After taking charge of the brand for two years, give.me.museums has received a warm response from both domestic and international customers such as the Japanese, Koreans and Chinese. It is no surprise that her exhibition on weekends is crowded with many female visitors who are her target audience. Since Khontarat worked in advertising, she learned how to promote her brand via social media.

A white wall for everyone to paint on.

"At the beginning, I did not have many products, so I posted my paintings and told a story about them. On social media, I provided content along with the products. I could create many stories from one painting such as which equipment I used to create it or the process of each painting. In addition to stories about my paintings, I posted about art history because I enjoy reading this kind of text. I also plan before posting on social media. In fact, I spend half-a-day planning what I will post in the next seven days. Some people think that I paint every day but I don't. I just provide updates every day," said Khontarat.

"When I launched 'griptok', which is stuck on the back of mobile phones, I thought if I designed only two or three patterns, there would not be any impact, so I released 36 patterns at once and it became viral on social media," Khontarat added.

"Blooming Home" is a mock-up of the artist's home and is divided into three parts. The first part displays drawings and paintings Khontarat made when she was very young. The artist participated in many competitions from primary school to high school and received more than 60 awards. Her family painting hangs on a wall next to the white wall allotted for visitors to draw on. However, the empty wall now has no white space left. The next section displays her works from when she resumed painting after working at the advertising agency. These paintings are exhibited without any protective cover.

Some products at give.me.museums.

"Many exhibitions do not allow visitors to touch, get up close to or sit on displays, but I want everyone to be as close as they want with my work. If they want to sit on chairs I painted, it is fine. I want to make art which is often considered as something priceless and untouchable into something common," she said.

The final section displays her recent works and the setting resembles her studio.

"Some people questioned how I can suddenly draw and paint. However, the exhibition displays paintings that I have worked on since I was young. To develop my skills, I just kept drawing and painting. I like to experiment with many techniques. I use watercolour, oil paint, chalk paint and acrylic paint and like all mediums. Sometimes for one artwork, I use several kinds of paints," she said.

The name of her brand give.me.museums was inspired by the quote "Give me a museum and I'll fill it" by the Spanish painter Pablo Picasso. Khontarat believes that a museum is not limited to only art galleries.

Khontarat's viral 'griptoks'. (Photo: give.me.museums)

"A museum is an area to showcase our expressions. For me, a museum does not mean only an art gallery but refers to everything around us. I want my work to be easy to reach, so everyone can have access to art or own a piece of artwork," said Khontarat.

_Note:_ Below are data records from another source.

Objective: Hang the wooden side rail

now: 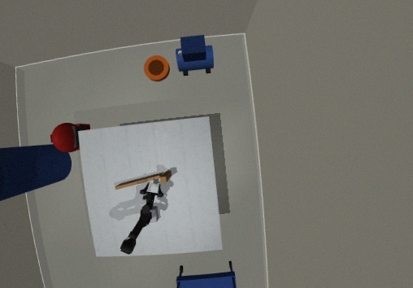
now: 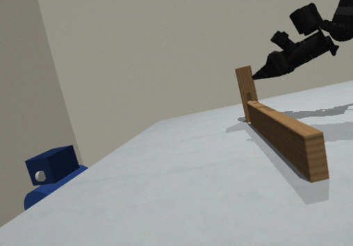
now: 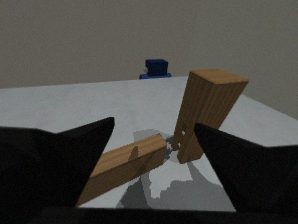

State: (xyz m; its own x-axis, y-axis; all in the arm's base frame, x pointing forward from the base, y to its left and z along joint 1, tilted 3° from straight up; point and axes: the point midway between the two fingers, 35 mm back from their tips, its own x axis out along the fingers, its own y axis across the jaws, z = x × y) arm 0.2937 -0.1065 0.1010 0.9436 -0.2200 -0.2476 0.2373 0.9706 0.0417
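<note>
Now: gripper tip 3 cm short of the headboard post, 9 cm to the left of it and 6 cm above it.
</note>
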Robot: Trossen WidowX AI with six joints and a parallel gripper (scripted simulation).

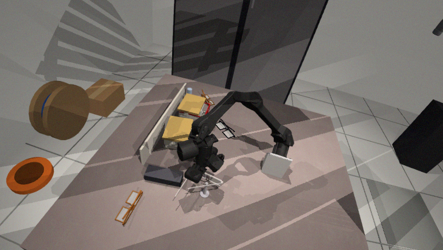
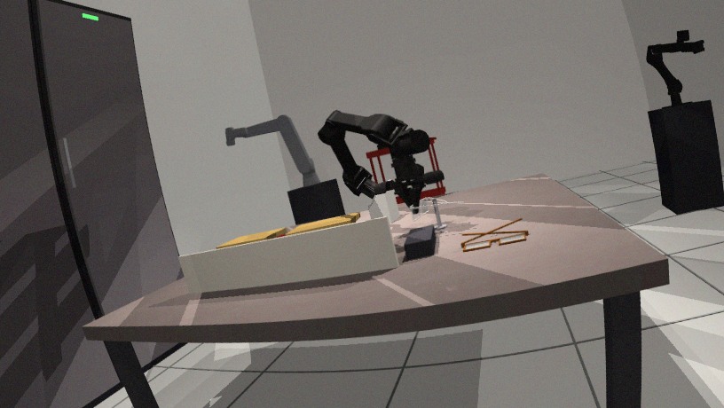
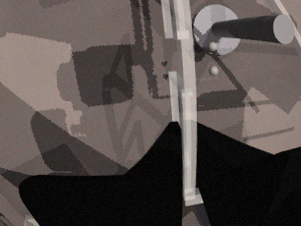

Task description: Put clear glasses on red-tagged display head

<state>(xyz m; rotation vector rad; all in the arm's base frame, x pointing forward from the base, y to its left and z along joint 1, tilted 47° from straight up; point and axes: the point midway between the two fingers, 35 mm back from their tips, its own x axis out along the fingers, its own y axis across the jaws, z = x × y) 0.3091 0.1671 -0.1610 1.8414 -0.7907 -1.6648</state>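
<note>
Now: the small metal post 5 cm behind my gripper tip, 4 cm to the left of it and 4 cm below it. Also, from my gripper tip: dark box 15 cm ahead, 5 cm to the left, 4 cm below; then white panel 31 cm ahead, 26 cm to the right, 1 cm below.
</note>
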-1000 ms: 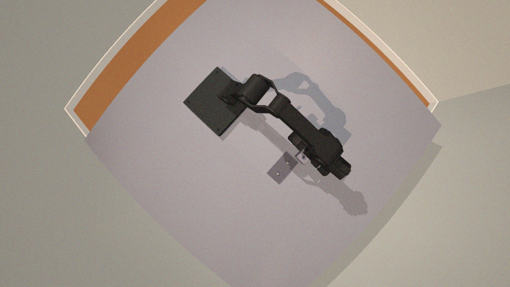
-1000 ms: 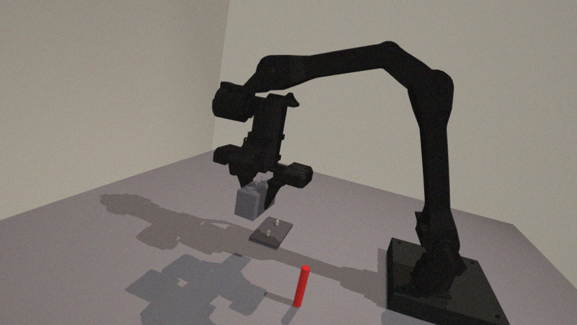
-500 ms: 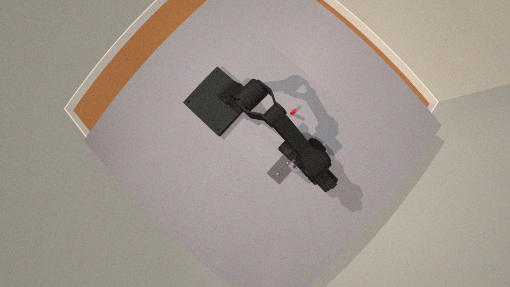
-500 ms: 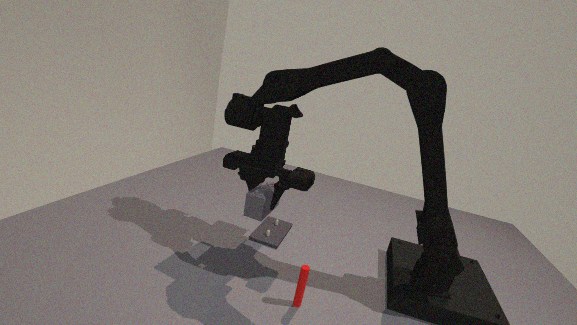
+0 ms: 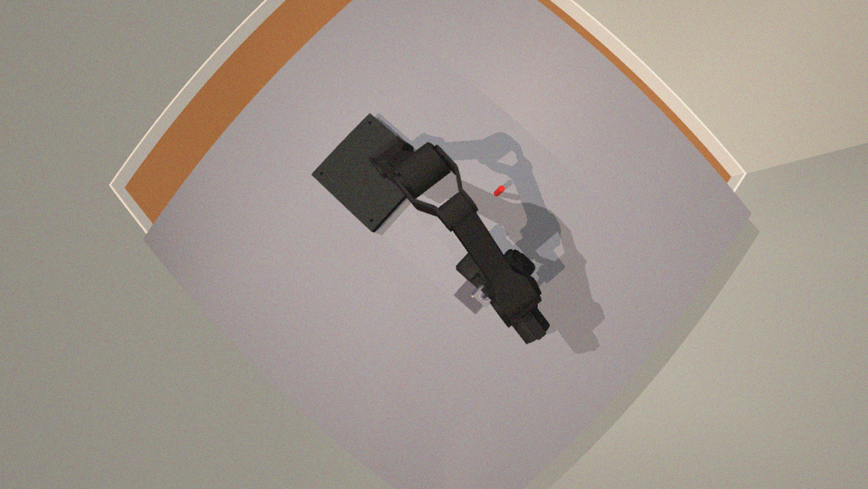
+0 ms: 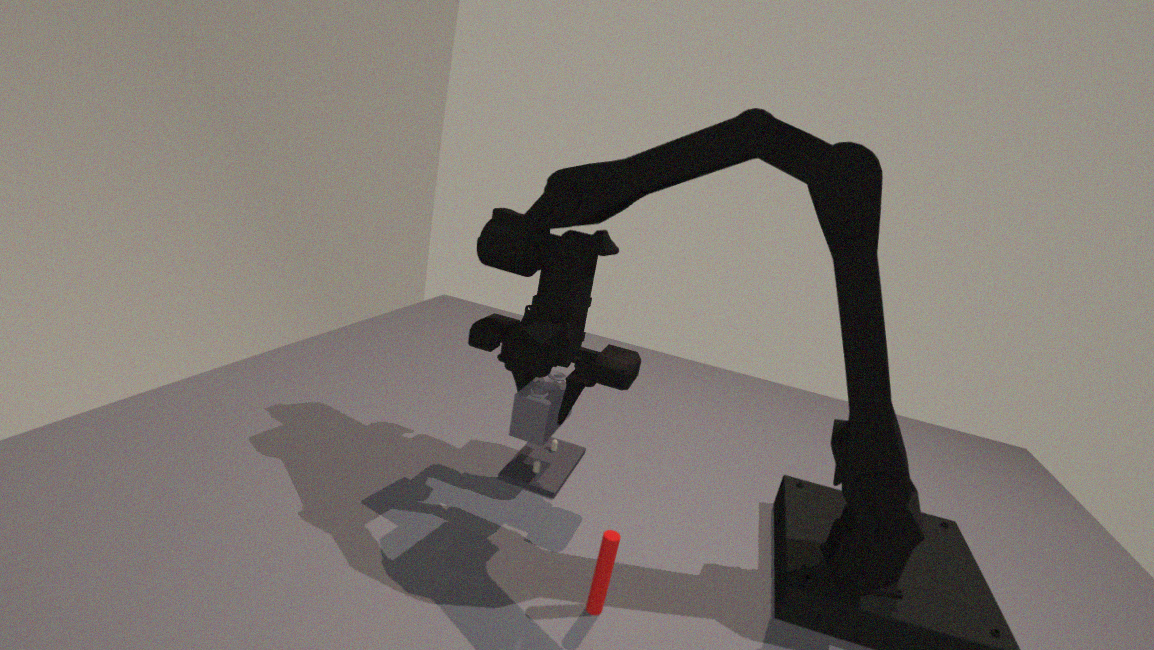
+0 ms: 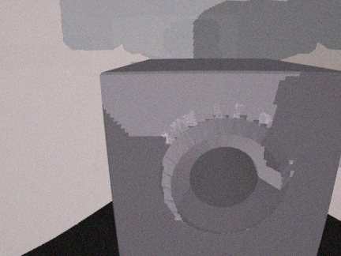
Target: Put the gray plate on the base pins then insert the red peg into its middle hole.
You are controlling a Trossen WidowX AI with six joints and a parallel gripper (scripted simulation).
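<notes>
Right now my gripper tip is 6 cm above the base, 2 cm to the left of it and 1 cm past it. Also, from my gripper tip: red peg 20 cm to the left, 9 cm behind, 3 cm below; gray plate 3 cm above.
</notes>
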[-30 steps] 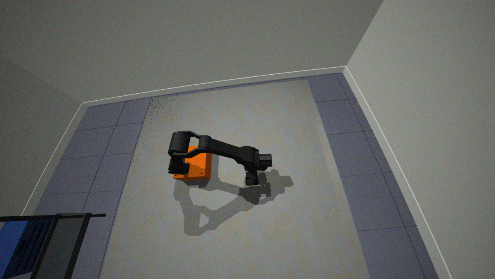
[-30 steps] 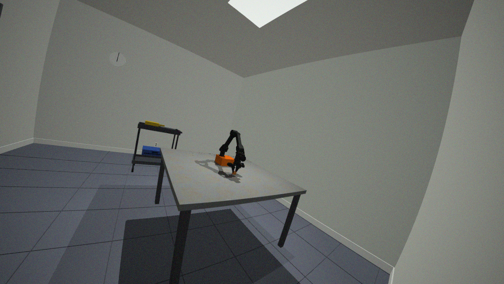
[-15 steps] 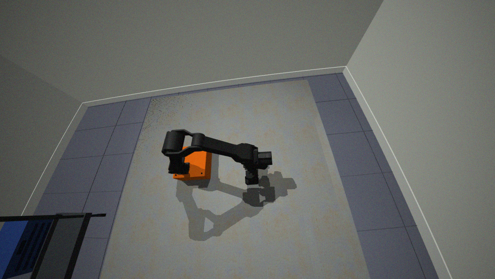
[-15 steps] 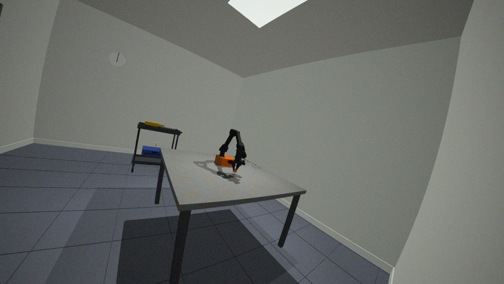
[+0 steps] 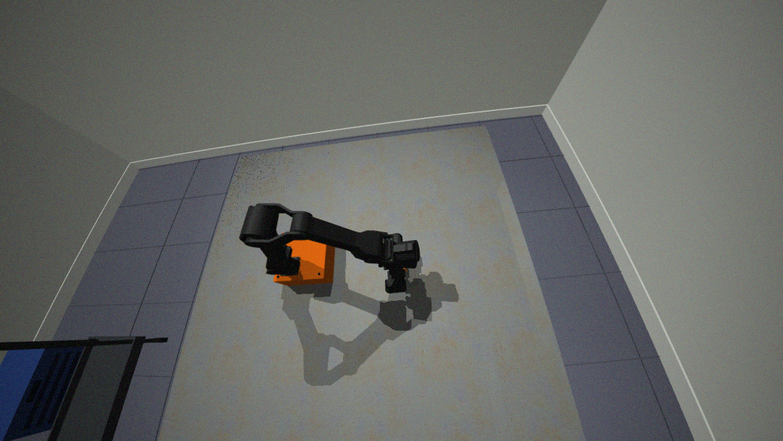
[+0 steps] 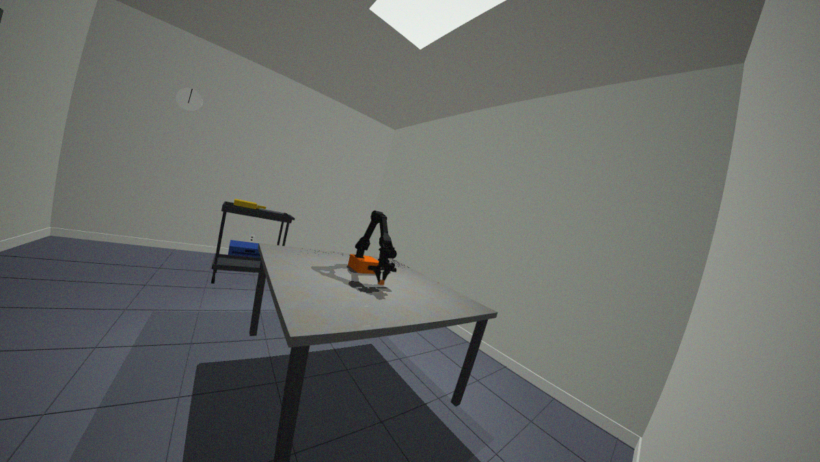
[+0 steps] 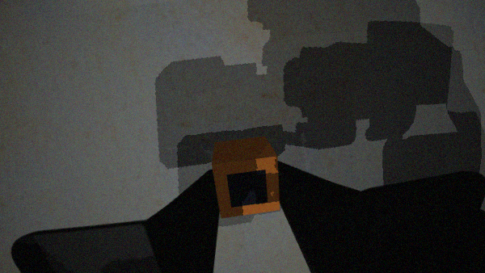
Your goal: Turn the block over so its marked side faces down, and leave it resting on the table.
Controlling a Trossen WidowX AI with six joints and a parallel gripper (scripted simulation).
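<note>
Now: the orange block 10 mm above my gripper tip.
</note>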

At give.me.museums, Khontarat often receives many positive comments that make her day.

"I am happy to paint and work, especially thanks to nice comments. For example, one follower commented that my paintings made her want to continue to live and another female client told me that my work inspired her to return to painting," she said.

Since her brand is doing well, Khontarat is looking to take on the new challenge of establishing an art school.

"I used to tutor students who wanted to study architecture and they were accepted into the university they wanted. I was pleased to be a part of someone's story who was trying to achieve something. I want to feel that my knowledge is useful. Before the Covid-19 pandemic, I conducted two workshops and they went well. I am not sure if I can establish an art school now but it is what I would like to do," she said.

Khontarat has resumed landscape painting.

For people who want to establish their own brand, Khontarat suggests that they should start from what they are interested in.

"You cannot change to be someone else, so you should know what you like and start from your interest and be yourself. You also have to know how to handle accounting," said Khontarat.